ASSIGNED TASK: Everything in the data should be repeated exactly, save for the images.

DATASET EXTRACT:
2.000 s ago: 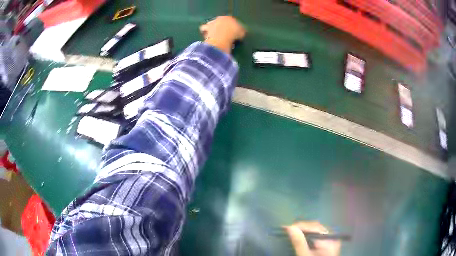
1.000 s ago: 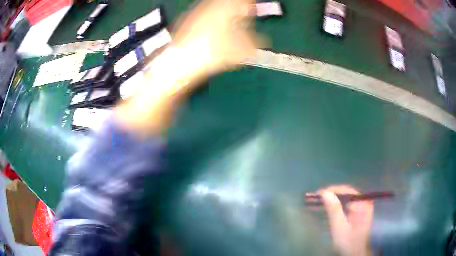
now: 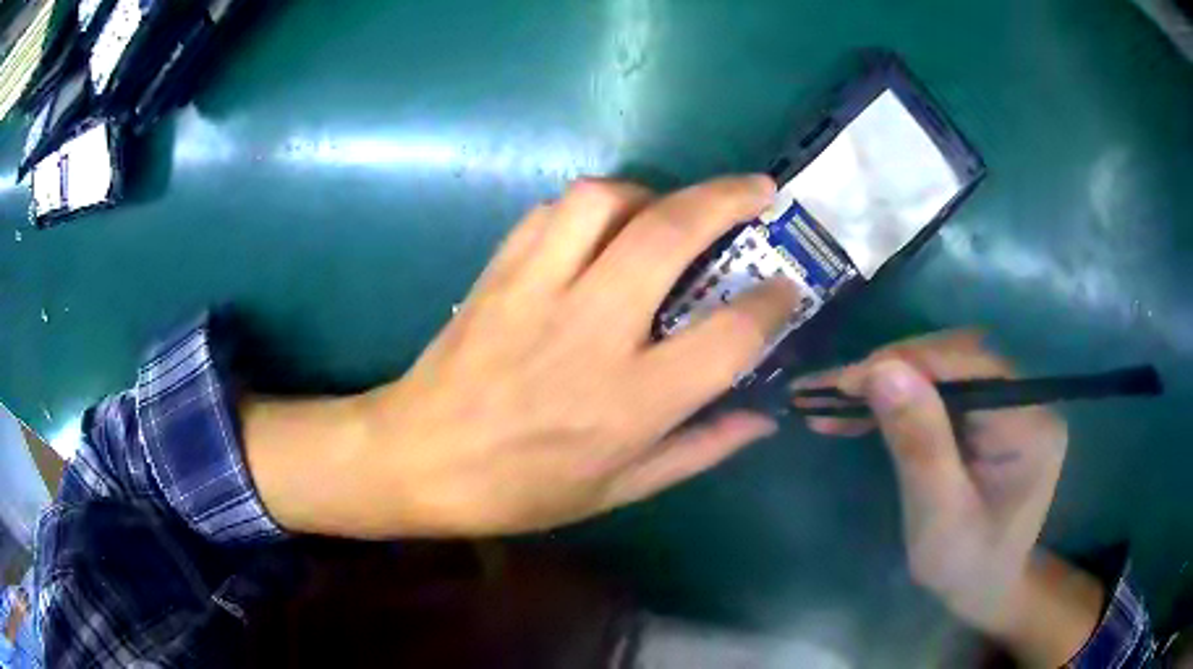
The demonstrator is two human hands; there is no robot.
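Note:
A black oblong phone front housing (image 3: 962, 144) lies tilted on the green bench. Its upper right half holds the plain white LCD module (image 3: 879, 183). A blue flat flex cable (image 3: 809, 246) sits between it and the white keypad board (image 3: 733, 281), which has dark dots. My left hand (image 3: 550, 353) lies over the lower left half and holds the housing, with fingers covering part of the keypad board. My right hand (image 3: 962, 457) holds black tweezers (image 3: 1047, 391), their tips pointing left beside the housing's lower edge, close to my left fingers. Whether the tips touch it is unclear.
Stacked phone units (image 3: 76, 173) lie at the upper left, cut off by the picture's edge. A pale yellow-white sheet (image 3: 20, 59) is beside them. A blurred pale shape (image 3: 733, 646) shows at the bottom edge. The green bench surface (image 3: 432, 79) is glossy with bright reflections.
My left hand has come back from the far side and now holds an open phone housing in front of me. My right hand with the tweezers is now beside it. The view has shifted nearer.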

YOUR SOLUTION:
2.000 s ago: 
1.000 s ago: 
now: 
The demonstrator is two human hands; there is no robot.
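Note:
A black oblong phone front housing (image 3: 962, 144) lies tilted on the green bench. Its upper right half holds the plain white LCD module (image 3: 879, 183). A blue flat flex cable (image 3: 809, 246) sits between it and the white keypad board (image 3: 733, 281), which has dark dots. My left hand (image 3: 550, 353) lies over the lower left half and holds the housing, with fingers covering part of the keypad board. My right hand (image 3: 962, 457) holds black tweezers (image 3: 1047, 391), their tips pointing left beside the housing's lower edge, close to my left fingers. Whether the tips touch it is unclear.
Stacked phone units (image 3: 76, 173) lie at the upper left, cut off by the picture's edge. A pale yellow-white sheet (image 3: 20, 59) is beside them. A blurred pale shape (image 3: 733, 646) shows at the bottom edge. The green bench surface (image 3: 432, 79) is glossy with bright reflections.
My left hand has come back from the far side and now holds an open phone housing in front of me. My right hand with the tweezers is now beside it. The view has shifted nearer.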

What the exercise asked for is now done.